We always have misunderstandings and conflict in our lab. Is there a way to circumvent or resolve these issues? Do I have to hire a professional psychiatrist?
Wit’s End in Wilmington
Dear Witless,
I’ve been waiting for someone to ask this question! Jung stubbed his toe one day and after he finished cursing the curb, his shoes, and his father, he developed the idea that people operate in either an extroverted or introverted way. A mother/daughter team (Briggs and Myers) adapted this dichotomy to four modalities of interacting with the world. I have avoided interacting with mother/daughter teams because of an unfortunate incident in Jena. Instead, I adapted the “DISC” method developed by an old billiards partner and psychologist, Bill Marston.
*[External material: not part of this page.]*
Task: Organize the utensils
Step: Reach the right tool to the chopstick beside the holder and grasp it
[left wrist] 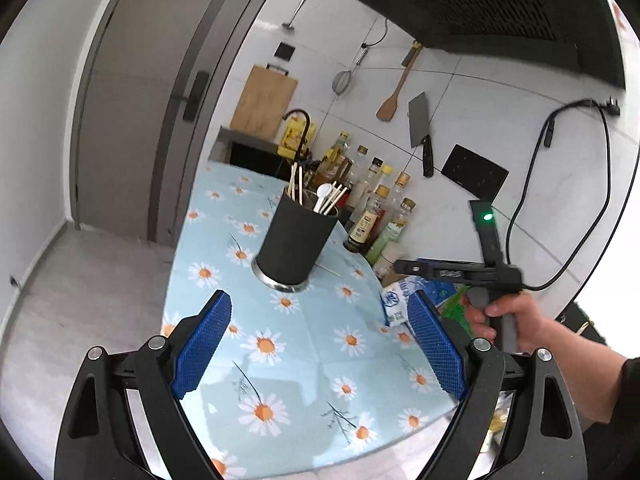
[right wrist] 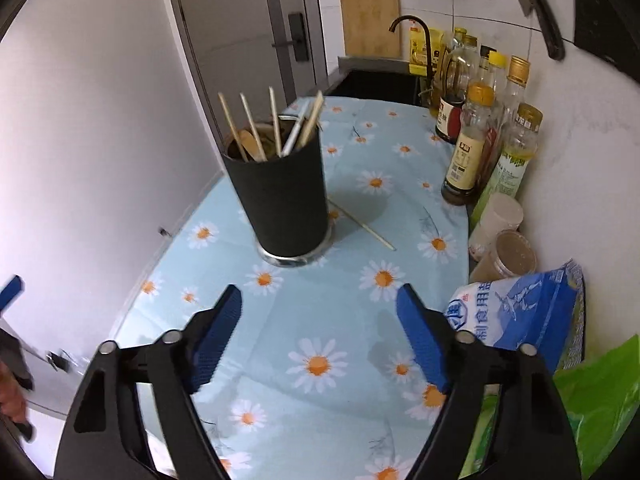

He also created the Wonder Woman comic series, which I found fascinating. Along with Wonder Woman’s fashion sense, his descriptions of behavior are much more in line with what I see among hardcore microscopists and microanalysts. Of course, not everyone fits neatly into these categories, but I like to pigeonhole people. Here is your opportunity to do some amateur evaluations:
Directional (D): This person doesn’t mind making a mess of the microscope and telling others what to do. A go-getter who believes he or she is right, against all opposing evidence. Voted most likely to throw an ohmmeter across the room. It’s best to let them think they are in charge.
Influential (I): This is that Schnìffler that needs to know about everyone’s relationships. They tend to tell you more than you wanted to know about their personal life. They are pretty good at convincing the boss to pay for lunch or wheedling money out of tight-fisted administrators for the repair on that EDS system that hasn’t interfaced with the scope for some time.
Stable (S): Sometimes you wonder if they are ever unhappy or just crazy. This lab member keeps the tip boxes full, the coffee carafe full, and the candy jar full. They laugh at all the jokes and just keep working. They tend to mend the rift among other lab members, but usually there’s a catch.
Compliant (C): This member can drive others wahnsinnig – sticking to the regulations and wanting to do a calibration every hour. They do all the data crunching and double checking and asking for controls. They are good at handling administrative hazards. They write all the SOPs and have memorized the NIST guidelines and instrument instructions. If you need it done right the first time, find a C and then a large pitcher of lagerbier.